Similarly, America's top economists, demographers, and even national security experts know that technological innovation and population diversity are essential to our nation's future prosperity. This month, the Atlantic Council released, "Keeping America's Innovation Edge," a report on the intersection of U.S. populations (in particular, the role of immigrants, American-born ethnic minorities, and residents in mid-sized cities including Madison, Wisc., and Boulder, CO); the two year-long study found that increased investments in higher education, and in technical training or "re-skilling" for current workers are acutely needed if the U.S. is to continue to prosper as a leader in technology and STEM-driven economic development.
"Though foreign-born residents of the United States represent only an eighth of the country's population, in STEM fields their numbers far outweigh this figure (for instance, roughly half of STEM PhDs are foreign-born residents)," wrote Mathew J. Burrows, a leader at the Atlantic Council. He continued:
"Skilled immigrants have an outsized role in America's innovation machine, often becoming the entrepreneurs behind new companies (one recent study says that more than half the US tech startups valued at $1 billion or more were created by foreign-born entrepreneurs) or filling the highly skilled technical positions in companies across the country. To put this situation another way, the United States benefits from the dynamism and creativity that skilled immigrants bring with them while compensating for its own shortcomings."

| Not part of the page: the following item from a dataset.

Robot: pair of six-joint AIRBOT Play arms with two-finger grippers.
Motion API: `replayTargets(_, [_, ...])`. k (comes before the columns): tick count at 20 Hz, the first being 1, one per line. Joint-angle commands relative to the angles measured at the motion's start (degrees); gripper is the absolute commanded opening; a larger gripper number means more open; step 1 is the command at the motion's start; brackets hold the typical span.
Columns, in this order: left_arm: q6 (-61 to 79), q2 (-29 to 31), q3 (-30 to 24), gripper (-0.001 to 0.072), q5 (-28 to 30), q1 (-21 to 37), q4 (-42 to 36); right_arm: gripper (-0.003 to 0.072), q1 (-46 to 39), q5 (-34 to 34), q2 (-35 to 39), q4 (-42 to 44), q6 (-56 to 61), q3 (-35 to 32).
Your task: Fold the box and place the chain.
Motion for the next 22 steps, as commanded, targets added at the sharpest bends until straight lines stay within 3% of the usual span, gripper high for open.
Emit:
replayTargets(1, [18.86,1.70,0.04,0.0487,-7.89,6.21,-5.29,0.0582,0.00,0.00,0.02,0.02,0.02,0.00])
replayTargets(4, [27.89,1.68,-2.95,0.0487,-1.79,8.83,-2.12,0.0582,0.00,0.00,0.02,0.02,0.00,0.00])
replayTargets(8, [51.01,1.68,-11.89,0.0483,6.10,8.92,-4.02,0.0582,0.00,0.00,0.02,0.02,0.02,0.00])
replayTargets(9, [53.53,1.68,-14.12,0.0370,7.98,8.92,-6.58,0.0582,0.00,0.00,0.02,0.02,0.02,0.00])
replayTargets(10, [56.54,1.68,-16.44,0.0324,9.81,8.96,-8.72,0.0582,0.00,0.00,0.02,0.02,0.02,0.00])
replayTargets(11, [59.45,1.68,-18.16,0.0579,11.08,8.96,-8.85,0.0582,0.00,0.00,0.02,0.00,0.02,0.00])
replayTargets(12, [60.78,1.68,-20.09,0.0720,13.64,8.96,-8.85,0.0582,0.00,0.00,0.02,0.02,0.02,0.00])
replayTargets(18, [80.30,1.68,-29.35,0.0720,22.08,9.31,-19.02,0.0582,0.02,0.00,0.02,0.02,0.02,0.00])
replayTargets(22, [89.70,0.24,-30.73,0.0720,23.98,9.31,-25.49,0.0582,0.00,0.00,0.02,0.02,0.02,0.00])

But, while Burrows and other researchers take a high-level view, examining existing and historic data, and extrapolating forward from there, those of us who grew up during the past few decades in ethnic communities or in cities and neighborhoods with a diverse array of income-levels and cultures, are intimately familiar with the kind of entrepreneurial and workforce-related "dynamism" that researchers are now seriously investigating for clues to the nation's economic outlook.
As Barr of the University of Michigan found in his March 2015 study, "Not only are minority and women business owners a growing segment of the entrepreneur population, but their businesses also tend to be relatively dynamic. From 1997 to 2007 total gross receipts — defined as sales, receipts, and values of shipments — from minority firms grew much faster than the total gross receipts of non-minority firms."
While tangible barriers do at present limit the ability of mass numbers of blacks and Latinos to dramatically remake high-growth sectors, I take an optimistic view. I look at the irrefutable data-sets and projection models covering the rise in tech-driven new industries, and the increase in ethnic populations, and combine them with my own family's story of adaptability, intellectual toughness, and creativity. Together, these factors tell me that coal is not our future, and that our role in shaping industries of the future will only grow in importance over time.